→ What the exercise asks
Look through the data below. Collect every line where the word "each" occurs.
· · · · · · ·
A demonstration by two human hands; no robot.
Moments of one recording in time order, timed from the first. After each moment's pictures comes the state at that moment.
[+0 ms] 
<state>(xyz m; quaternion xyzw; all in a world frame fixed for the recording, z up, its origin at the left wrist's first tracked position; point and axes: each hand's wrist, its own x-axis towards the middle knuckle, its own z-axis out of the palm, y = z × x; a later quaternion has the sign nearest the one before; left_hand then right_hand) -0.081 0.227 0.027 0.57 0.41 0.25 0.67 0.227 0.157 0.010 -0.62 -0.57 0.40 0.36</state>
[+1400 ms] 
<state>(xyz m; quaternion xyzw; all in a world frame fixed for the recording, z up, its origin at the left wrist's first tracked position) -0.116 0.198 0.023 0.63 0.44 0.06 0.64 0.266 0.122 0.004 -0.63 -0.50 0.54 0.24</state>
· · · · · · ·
→ Reply to the task
Moments of one recording in time order, timed from the first. After each moment's pictures comes the state at that moment.
<state>(xyz m; quaternion xyzw; all in a world frame fixed for the recording, z up, its origin at the left wrist's first tracked position; point and axes: each hand's wrist, its own x-axis towards the middle knuckle, its own z-axis out of the palm, y = z × x; a later quaternion has the sign nearest the one before; left_hand then right_hand) -0.081 0.227 0.027 0.57 0.41 0.25 0.67 0.227 0.157 0.010 -0.62 -0.57 0.40 0.36</state>

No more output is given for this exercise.